Broad legislation to cope with changes wrought by a revolution in communications technology -- including a much smaller role for the federal government in telephone and broadcast regulation -- was proposed yesterday in the Senate.
Following intitial work in drafting a rewrite of the Communications Act of 1934, which has been in progress for two years on the House side, Sen. Ernest F. Hollings (D-S.C.) offered the first comprehensive Senate bill -- and fashioned the proposed rewrite somewhat more modestly than versions that have appeared on the other side of the Capitol.
Declaring that "times are changing," Hollings said yesterday that natural monopolies and economy of scale are words of the past in the business of communication. "Competition and diversity are ideas of the future," he added.
To those ends, the Senate Commerce Communications Subcommittee chairman proposed that American Telophone & Telegraph Co. be permitted to engage in new data communications businesses, that owners of broasdcast stations be provided with licenses that last longer and that commercial broadcasters pay fees of some $80 million a year to use the public's air-waves.
Hollings' legislation is different in several major respects from a House rewrite of the Communications Act introduced last year by Rep. Lionel Van Deerlin (D-Calif.), who heads the House Communications Subcommittee.
For example, the earlier House bill also would require commercial broadcasters to pay fees, but the money would be earmarked to underwrite public broadcasting.
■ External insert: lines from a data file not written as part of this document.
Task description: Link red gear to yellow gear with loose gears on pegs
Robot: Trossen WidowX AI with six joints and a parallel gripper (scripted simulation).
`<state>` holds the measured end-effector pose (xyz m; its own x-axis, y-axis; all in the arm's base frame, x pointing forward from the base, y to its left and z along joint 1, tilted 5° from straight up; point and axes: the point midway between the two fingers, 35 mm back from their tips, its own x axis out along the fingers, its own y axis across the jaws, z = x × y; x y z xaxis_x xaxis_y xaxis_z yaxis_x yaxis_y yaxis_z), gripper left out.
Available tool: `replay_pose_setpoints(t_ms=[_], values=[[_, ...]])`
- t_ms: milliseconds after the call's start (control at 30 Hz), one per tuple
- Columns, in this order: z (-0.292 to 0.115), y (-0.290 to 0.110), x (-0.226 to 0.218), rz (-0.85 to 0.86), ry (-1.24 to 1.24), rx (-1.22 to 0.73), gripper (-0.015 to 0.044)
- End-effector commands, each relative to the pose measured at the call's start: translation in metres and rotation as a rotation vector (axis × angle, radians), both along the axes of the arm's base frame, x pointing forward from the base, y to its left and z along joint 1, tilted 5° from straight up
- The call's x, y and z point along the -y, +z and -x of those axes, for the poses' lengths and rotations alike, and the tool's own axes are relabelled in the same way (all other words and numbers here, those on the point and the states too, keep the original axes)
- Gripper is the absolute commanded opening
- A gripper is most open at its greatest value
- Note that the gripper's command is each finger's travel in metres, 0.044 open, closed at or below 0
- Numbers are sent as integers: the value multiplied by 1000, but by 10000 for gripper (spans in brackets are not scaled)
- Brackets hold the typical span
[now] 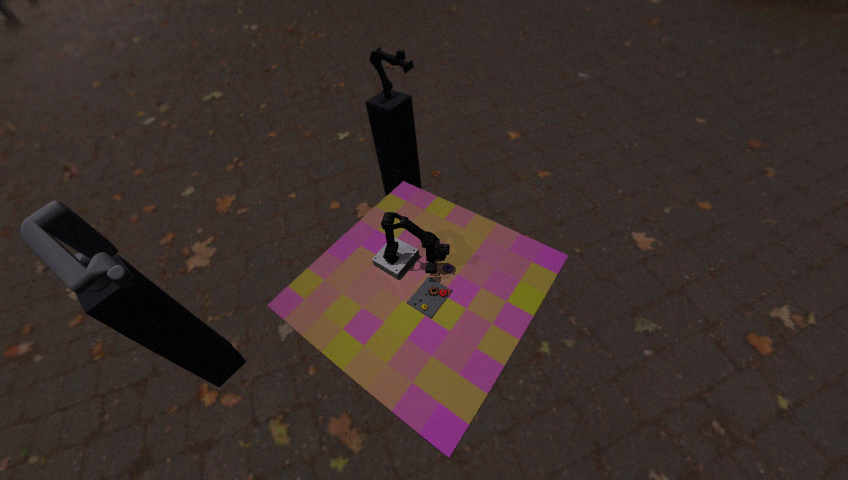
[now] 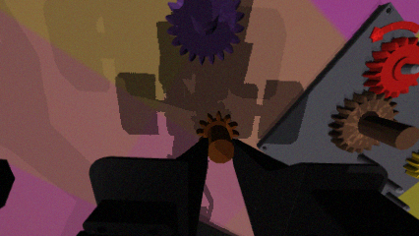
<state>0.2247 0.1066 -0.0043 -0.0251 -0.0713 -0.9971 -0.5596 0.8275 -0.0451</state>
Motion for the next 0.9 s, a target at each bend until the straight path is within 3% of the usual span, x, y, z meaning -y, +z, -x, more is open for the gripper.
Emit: replay_pose_setpoints(t_ms=[0,867], values=[[-5,12,-4,-6,0,9,0],[-8,77,-11,-9,6,13,0]])
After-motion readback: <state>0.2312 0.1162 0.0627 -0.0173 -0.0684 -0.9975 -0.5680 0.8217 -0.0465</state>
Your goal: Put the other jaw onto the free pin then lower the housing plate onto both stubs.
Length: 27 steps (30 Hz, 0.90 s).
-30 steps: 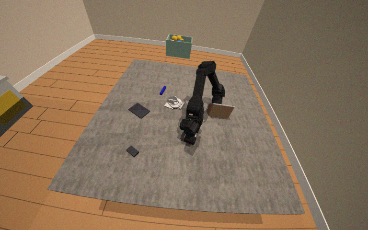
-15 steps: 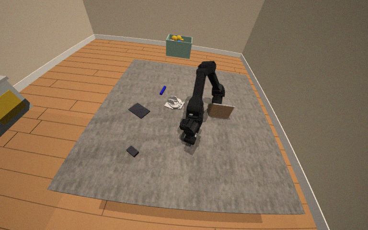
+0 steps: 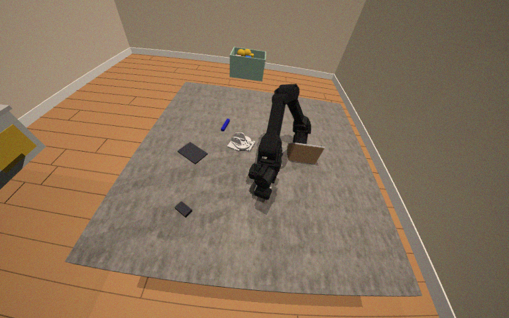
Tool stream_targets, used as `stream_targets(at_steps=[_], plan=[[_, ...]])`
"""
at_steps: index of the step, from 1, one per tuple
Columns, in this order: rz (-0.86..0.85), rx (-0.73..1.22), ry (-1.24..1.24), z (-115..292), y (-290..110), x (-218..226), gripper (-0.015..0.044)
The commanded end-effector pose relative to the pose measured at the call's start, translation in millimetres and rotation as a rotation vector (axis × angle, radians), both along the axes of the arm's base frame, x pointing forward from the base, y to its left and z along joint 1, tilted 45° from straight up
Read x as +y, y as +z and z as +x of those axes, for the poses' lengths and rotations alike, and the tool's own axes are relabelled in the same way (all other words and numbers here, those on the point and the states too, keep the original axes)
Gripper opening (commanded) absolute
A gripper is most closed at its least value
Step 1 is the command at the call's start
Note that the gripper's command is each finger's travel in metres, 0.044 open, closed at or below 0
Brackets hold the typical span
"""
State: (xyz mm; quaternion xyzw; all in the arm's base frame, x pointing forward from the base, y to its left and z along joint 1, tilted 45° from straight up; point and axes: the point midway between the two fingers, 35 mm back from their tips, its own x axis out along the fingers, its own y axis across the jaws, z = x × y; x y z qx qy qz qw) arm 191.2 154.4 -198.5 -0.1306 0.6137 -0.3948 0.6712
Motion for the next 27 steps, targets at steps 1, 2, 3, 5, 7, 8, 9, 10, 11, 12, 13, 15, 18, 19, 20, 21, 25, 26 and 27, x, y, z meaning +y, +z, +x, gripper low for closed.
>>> stream_targets(at_steps=[1, 2, 3, 5, 7, 8, 9, 10, 11, 12, 13, 15, 18, 19, 20, 21, 25, 26, 27], plan=[[0.007, -0.004, -0.003, 2, 7, 10, 0.0351], [0.007, -0.004, -0.003, 2, 9, 12, 0.0351], [0.007, -0.004, -0.002, 2, 12, 14, 0.0351], [0.007, -0.004, -0.002, 3, 16, 19, 0.0351], [0.007, -0.004, -0.001, 3, 21, 23, 0.0351], [0.007, -0.004, -0.001, 4, 23, 25, 0.0351], [0.007, -0.004, -0.001, 4, 25, 27, 0.0351], [0.007, -0.004, 0.0, 4, 28, 30, 0.0351], [0.007, -0.004, 0.0, 4, 30, 32, 0.0351], [0.007, -0.004, 0.0, 4, 32, 34, 0.0351], [0.007, -0.004, 0.001, 4, 35, 36, 0.0351], [0.006, -0.004, 0.001, 4, 40, 40, 0.0351], [0.006, -0.004, 0.002, 4, 47, 46, 0.0351], [0.006, -0.004, 0.002, 4, 48, 47, 0.0351], [0.006, -0.004, 0.002, 4, 48, 47, 0.0351], [0.006, -0.004, 0.002, 4, 48, 47, 0.0351], [0.008, -0.004, 0.003, 7, 52, 45, 0.0351], [0.01, -0.003, 0.003, 10, 54, 44, 0.0351], [0.011, -0.003, 0.003, 12, 56, 43, 0.0351]])
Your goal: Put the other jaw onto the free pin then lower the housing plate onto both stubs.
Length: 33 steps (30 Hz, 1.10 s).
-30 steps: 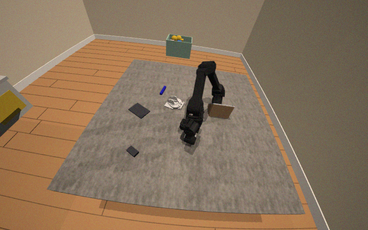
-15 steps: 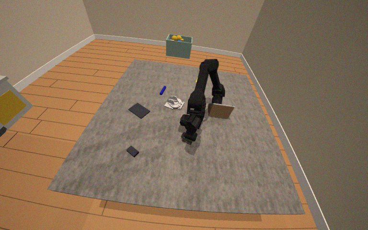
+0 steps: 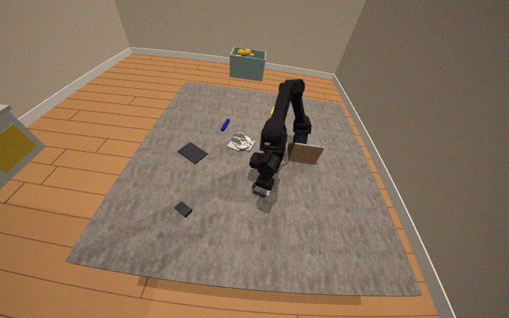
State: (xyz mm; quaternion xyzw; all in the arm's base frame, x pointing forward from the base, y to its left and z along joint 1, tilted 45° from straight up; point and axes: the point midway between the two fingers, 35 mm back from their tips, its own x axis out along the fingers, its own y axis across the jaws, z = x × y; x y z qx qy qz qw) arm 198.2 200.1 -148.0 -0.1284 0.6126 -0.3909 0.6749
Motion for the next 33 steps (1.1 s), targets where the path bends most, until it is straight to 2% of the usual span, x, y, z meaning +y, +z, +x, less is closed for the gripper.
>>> stream_targets(at_steps=[1, 33], plan=[[0.004, 0.003, -0.002, 7, 8, -4, 0.0351], [0.026, -0.001, 0.003, 58, 80, -65, 0.0351]])
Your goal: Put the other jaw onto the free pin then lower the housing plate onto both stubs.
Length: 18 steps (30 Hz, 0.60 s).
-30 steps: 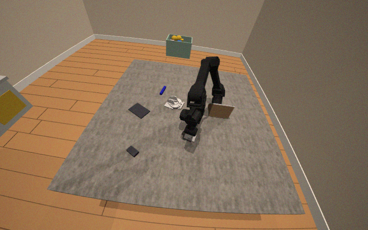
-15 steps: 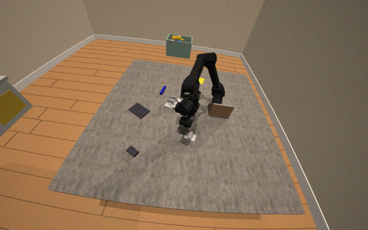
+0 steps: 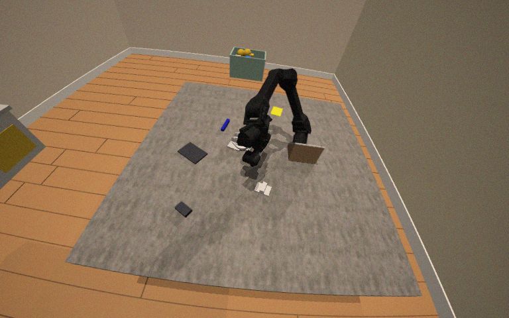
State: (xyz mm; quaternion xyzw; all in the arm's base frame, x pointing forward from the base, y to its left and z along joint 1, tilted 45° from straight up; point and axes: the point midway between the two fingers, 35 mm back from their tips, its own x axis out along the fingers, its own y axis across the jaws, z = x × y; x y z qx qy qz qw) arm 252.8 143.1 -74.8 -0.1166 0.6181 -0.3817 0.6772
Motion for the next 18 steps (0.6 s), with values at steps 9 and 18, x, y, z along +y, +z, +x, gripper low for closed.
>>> stream_targets(at_steps=[9, 18], plan=[[-0.007, -0.001, 0.004, 12, 26, -29, 0.0351], [-0.011, -0.003, 0.003, 19, 45, -52, 0.0351]])
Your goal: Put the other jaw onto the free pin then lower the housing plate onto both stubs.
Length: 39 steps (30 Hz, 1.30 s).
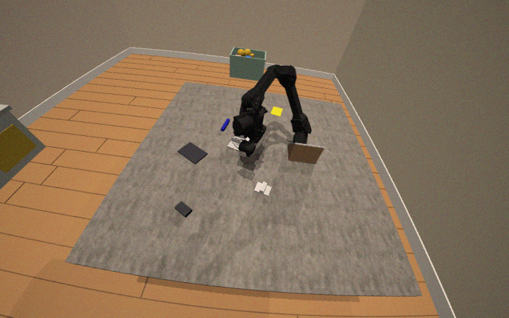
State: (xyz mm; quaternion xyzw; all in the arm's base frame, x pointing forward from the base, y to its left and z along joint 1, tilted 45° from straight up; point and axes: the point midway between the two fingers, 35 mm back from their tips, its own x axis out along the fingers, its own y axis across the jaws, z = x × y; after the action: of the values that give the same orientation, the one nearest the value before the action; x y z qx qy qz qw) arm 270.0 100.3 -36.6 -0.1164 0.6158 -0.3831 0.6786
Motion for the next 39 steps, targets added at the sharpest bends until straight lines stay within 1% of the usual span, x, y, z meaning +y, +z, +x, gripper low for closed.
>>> stream_targets(at_steps=[1, 17, 34, 39], plan=[[-0.009, 0.002, 0.003, 2, 8, -11, 0.0351], [-0.024, -0.001, -0.002, 6, 40, -53, 0.0351], [-0.049, 0.0, -0.012, 0, 70, -98, 0.0351], [-0.052, 0.0, -0.013, -1, 73, -102, 0.0351]])
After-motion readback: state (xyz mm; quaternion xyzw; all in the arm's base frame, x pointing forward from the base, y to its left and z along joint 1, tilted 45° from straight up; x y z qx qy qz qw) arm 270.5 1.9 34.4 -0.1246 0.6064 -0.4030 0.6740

Van Deerlin's staff is studying the fee proposal and will make a decision soon on whether to incorporate the plan in a rewritten version of the House legislation to be reintroduced later this month with some changes from last year.
Critics say the main problem with the 1934 act -- which gave the Federal Communications Commission its current oversight of interstate telephone service and broadcasting -- is that it does not deal with such modern developments as microwave transmission, cable television and satellites.
Among the Hollings proposals to eliminate federal regulation in these areas, now subject to growing competition compared with the Depression era, are:
Television stations would be given five-year licenses compared with three and radio owners would be granted indefinite licenses subject to an annual audit by the FCC of 5 percent of the approximately 8,700 radio stations.
A two-tier system would be established for the domestic telecommunications business -- one group of companies or subsidiaries in competitive markets with no government regulation, and a second group of firms engaged in businesses which include natural monopolies, for which FCC regulation would be continued.
All long-distance telecommunications service would come under federal regulation, and a 1956 Justice Department consent decree with AT&T would be modified to permit entry into businesses previously barred, with safeguards to prevent market dominance.
A new non-profit management corporation would plan and manage for the U.S. all international communications facilities and would represent this country in international communications agreements, replacing the Communication Satellite Corp.
In cable television, onus of proving harmful competition to local broadcasters would be placed on such commercial broadcasters, and telephone poles would be open to any user for standard fees.